Description of the task: Could you give the records below again exactly as they stand?

(Collected data entries)
[Start of Attachment]
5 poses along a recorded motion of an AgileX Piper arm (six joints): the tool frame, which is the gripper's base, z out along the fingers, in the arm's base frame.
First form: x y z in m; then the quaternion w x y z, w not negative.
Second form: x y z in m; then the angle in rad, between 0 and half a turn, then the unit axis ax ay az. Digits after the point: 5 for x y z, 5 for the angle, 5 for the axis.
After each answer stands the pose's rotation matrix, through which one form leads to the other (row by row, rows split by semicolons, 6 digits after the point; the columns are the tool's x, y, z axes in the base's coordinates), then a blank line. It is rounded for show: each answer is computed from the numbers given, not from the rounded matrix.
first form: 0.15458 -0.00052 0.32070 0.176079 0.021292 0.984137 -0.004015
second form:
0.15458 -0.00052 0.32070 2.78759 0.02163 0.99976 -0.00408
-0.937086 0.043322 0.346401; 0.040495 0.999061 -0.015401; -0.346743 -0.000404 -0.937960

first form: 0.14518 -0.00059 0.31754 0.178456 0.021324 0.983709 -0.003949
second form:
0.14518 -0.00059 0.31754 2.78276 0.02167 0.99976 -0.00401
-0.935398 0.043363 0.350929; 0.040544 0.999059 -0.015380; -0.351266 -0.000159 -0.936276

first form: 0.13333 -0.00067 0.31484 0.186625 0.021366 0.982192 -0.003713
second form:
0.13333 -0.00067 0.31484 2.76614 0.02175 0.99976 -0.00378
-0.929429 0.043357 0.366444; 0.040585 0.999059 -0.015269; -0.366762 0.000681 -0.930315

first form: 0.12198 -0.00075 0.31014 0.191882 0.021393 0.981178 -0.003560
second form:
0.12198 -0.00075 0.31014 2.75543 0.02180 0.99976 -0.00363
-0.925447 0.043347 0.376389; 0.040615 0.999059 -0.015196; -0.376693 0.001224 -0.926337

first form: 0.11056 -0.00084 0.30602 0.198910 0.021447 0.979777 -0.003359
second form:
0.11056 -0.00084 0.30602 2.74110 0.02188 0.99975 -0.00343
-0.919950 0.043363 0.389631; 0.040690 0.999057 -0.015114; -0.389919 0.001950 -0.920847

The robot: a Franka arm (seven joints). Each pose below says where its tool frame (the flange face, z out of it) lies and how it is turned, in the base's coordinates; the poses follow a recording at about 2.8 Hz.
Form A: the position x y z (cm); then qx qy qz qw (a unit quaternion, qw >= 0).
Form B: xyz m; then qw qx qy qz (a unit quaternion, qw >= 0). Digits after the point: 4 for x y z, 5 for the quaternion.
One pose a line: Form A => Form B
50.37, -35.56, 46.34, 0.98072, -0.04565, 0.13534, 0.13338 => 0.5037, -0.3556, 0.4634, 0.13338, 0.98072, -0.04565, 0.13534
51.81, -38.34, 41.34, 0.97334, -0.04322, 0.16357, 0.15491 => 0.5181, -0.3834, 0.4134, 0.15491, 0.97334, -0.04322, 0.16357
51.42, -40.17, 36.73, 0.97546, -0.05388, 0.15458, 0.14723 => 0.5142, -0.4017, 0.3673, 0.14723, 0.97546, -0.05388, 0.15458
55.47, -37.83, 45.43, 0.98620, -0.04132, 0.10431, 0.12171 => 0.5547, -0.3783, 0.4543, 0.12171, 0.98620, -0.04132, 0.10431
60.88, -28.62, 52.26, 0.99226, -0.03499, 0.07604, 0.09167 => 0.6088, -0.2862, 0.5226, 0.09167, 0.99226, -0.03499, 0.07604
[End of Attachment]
Written response:
5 poses along a recorded motion of an AgileX Piper arm (six joints): the tool frame, which is the gripper's base, z out along the fingers, in the arm's base frame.
First form: x y z in m; then the quaternion w x y z, w not negative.
Second form: x y z in m; then the angle in rad, between 0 and half a turn, then the unit axis ax ay az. Digits after the point: 5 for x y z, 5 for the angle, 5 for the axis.
After each answer stands the pose's rotation matrix, through which one form leads to the other (row by row, rows split by semicolons, 6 digits after the point; the columns are the tool's x, y, z axes in the base's coordinates), then a blank line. It is rounded for show: each answer is computed from the numbers given, not from the rounded matrix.
first form: 0.15458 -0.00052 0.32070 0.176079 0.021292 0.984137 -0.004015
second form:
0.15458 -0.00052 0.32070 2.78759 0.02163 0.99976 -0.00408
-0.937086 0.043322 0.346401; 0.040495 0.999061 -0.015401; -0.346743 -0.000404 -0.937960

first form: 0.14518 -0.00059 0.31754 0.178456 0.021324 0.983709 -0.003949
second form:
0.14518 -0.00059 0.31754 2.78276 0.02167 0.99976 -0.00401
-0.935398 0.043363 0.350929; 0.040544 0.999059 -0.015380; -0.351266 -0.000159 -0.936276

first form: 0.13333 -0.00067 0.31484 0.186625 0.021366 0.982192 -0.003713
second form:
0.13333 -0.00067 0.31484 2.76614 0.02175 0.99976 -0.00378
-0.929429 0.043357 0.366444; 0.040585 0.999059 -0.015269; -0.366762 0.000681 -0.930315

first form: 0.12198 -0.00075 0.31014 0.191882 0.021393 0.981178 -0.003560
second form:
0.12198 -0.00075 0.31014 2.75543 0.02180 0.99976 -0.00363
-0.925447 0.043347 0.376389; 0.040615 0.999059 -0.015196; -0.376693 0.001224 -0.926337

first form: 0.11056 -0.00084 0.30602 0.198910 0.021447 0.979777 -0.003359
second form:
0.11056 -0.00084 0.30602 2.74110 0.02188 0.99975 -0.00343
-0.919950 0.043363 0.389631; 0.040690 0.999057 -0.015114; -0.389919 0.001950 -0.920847

The robot: a Franka arm (seven joints). Each pose below says where its tool frame (the flange face, z out of it) lies and how it is turned, in the base's coordinates; the poses follow a recording at about 2.8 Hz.
Form A: the position x y z (cm); then qx qy qz qw (a unit quaternion, qw >= 0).
Form B: xyz m; then qw qx qy qz (a unit quaternion, qw >= 0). Digits after the point: 4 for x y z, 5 for the quaternion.
One pose a line: Form A => Form B
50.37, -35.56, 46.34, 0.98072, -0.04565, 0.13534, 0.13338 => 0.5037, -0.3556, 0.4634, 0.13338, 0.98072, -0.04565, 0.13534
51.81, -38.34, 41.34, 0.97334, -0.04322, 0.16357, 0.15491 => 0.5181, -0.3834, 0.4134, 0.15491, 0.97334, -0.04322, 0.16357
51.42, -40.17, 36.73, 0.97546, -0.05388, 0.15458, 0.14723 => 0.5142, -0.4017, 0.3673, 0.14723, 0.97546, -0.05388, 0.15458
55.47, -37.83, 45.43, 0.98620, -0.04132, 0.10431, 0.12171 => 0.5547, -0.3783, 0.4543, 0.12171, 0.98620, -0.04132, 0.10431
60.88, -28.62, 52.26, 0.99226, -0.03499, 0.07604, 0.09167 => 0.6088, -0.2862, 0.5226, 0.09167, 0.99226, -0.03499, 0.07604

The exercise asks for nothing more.